* _TASK DETAILS_
An image-free reproduction of the data below is needed: print it exactly.

Collected data
--- START ---

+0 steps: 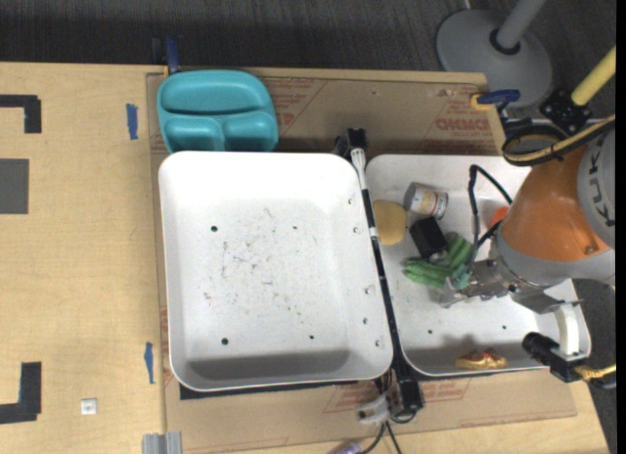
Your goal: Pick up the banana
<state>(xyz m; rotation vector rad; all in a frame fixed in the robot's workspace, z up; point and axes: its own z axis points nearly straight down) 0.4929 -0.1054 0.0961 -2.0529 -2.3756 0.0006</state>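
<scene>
A small yellow-orange curved piece, the banana [481, 359], lies against the front wall of the right bin [509, 330]. My gripper [462, 286] is low in the middle of that bin, further back than the banana and apart from it. It sits right at a green leafy object [437, 268], whose right end is hidden under it. Nothing yellow shows at the gripper.
Behind the gripper in the right bin lie a black block [427, 238], a silver can [426, 200] and a tan round thing [388, 222] by the left wall. The left bin [269, 266] adjoins. A teal divided tray [217, 110] stands behind it.
</scene>
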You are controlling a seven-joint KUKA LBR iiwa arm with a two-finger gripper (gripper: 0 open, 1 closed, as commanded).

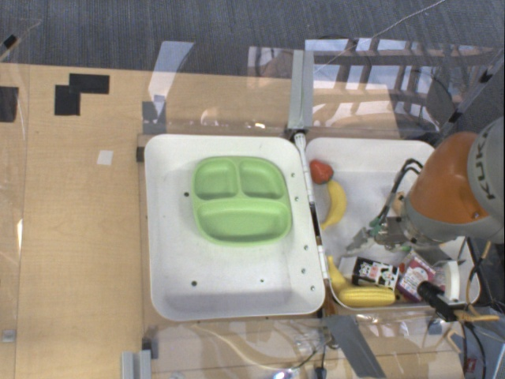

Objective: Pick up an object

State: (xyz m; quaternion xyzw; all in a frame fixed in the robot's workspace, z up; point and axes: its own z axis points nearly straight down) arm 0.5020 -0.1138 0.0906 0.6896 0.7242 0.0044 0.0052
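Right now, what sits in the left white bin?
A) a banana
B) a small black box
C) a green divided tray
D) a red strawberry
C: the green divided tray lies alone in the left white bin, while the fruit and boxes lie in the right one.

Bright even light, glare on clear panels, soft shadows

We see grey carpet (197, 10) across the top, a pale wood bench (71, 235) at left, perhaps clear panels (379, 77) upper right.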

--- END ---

* _SOLUTION BELOW_
+0 steps: 
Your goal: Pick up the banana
<state>(xyz m; rotation vector rad; all in a frame fixed in the robot's workspace, z up; point and axes: its own z axis points nearly straight down) 0.4929 -0.1054 0.0961 -2.0529 -2.3756 0.0006</state>
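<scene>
A small yellow-orange curved piece, the banana [481, 359], lies against the front wall of the right bin [509, 330]. My gripper [462, 286] is low in the middle of that bin, further back than the banana and apart from it. It sits right at a green leafy object [437, 268], whose right end is hidden under it. Nothing yellow shows at the gripper.
Behind the gripper in the right bin lie a black block [427, 238], a silver can [426, 200] and a tan round thing [388, 222] by the left wall. The left bin [269, 266] adjoins. A teal divided tray [217, 110] stands behind it.
</scene>
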You are controlling a seven-joint KUKA LBR iiwa arm with a two-finger gripper (gripper: 0 open, 1 closed, as commanded).


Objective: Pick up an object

State: (xyz m; quaternion xyzw; all in a frame fixed in the robot's workspace, z up; point and axes: its own z axis points nearly straight down) arm 0.5020 -0.1138 0.0906 0.6896 0.7242 0.0044 0.0052
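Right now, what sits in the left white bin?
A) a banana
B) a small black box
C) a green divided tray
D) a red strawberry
C: the green divided tray lies alone in the left white bin, while the fruit and boxes lie in the right one.

Bright even light, glare on clear panels, soft shadows

We see grey carpet (197, 10) across the top, a pale wood bench (71, 235) at left, perhaps clear panels (379, 77) upper right.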

With this, the answer is done.